Despite its limitations, the study provides strong evidence for the viability of phone-based assessment of ACT fidelity. Further work is needed to examine phone-based assessment of fidelity in other evidence-based practices, such as supported employment. Can it be relied upon when the treatment team is new or has a history of having difficulty in maintaining program fidelity, especially if reimbursement is contingent on high scores?
In fact, there are several caveats to phone fidelity. For example, although burden to assessors was low, the burden of preparation at the sites was high, perhaps prohibitively so.
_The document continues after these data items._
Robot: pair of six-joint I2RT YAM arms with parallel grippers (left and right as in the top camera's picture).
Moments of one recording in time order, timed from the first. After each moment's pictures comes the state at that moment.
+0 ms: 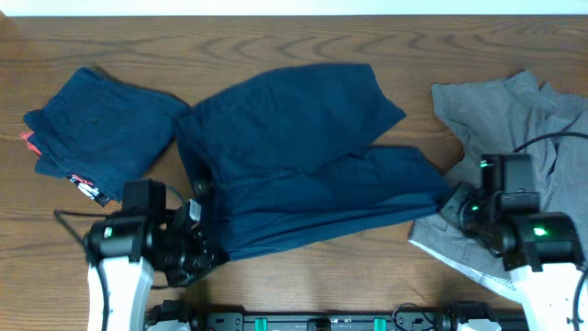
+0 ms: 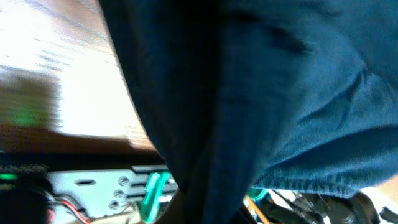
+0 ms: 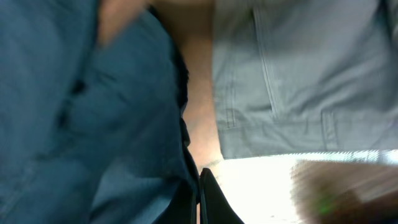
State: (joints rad) left arm 0.08 0.94 0.76 -1.39 0.54 -0.36; right arm 0.04 0.96 0.94 -1.13 -0.03 0.73
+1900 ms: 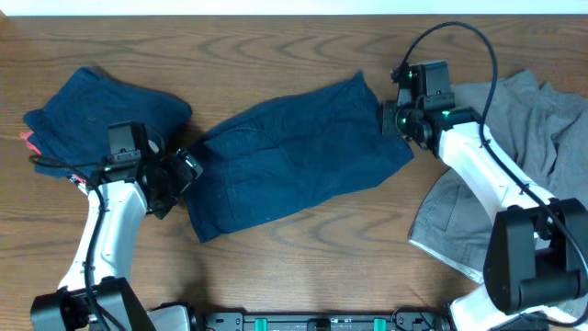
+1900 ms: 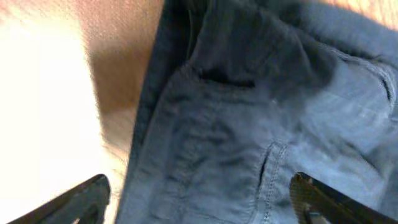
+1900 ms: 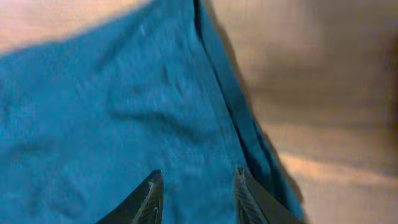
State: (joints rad) left arm 0.20 1.43 0.83 -0.66 0.25 -0.59; right arm 0.19 1.76 1.18 -0.44 -0.14 0.19
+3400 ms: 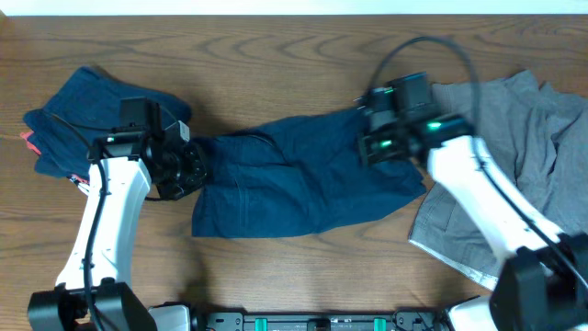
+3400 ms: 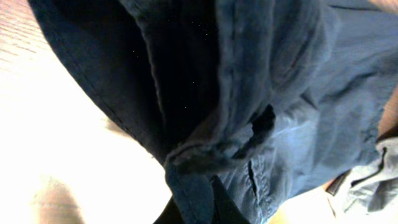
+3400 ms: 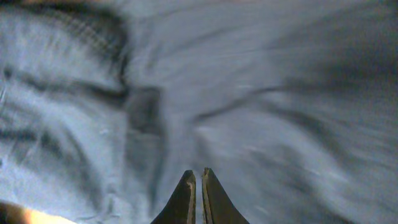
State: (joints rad) left arm 0.09 1.46 1.10 -1.04 0.41 -0.33; right arm 0.39 1.65 1.18 -0.66 -0.37 0.12
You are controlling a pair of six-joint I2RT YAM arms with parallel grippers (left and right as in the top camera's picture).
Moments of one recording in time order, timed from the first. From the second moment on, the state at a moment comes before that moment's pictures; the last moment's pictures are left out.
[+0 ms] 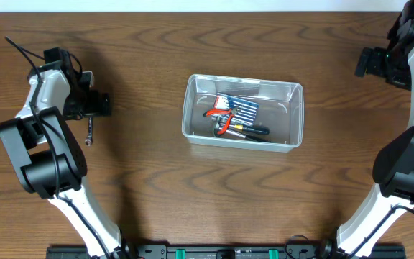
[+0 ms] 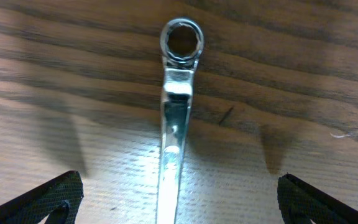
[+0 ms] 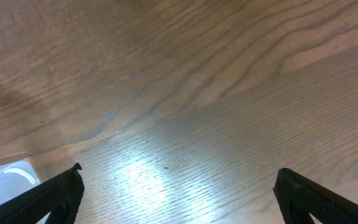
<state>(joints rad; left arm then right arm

Moreover, phone assessment provides limited opportunity for training and interaction with clients and team members. Thus it cannot and probably should not fully replace on-site assessment of fidelity. Instead, both could be integrated into a stepped fidelity assessment approach (15). On-site assessment of fidelity is likely uniquely valuable for assessing teams starting up or experiencing a major transition, such as high turnover. Phone-based assessment of fidelity is likely ideal for stable, mature teams and for frequent check-ins. Future work should explore the relative uses of both methods.
This study was funded by IP-RISP grant R24 MH074670 from the National Institute of Mental Health and by a contract with the Indiana Family and Social Services Administration, Division of Mental Health and Addiction. The authors appreciate the assistance of the ACT team leaders, as well as Hea-Won Kim, Dave McClow, and Jennifer Wright-Berryman, who helped in the collection of data for this study.
The authors report no competing interests.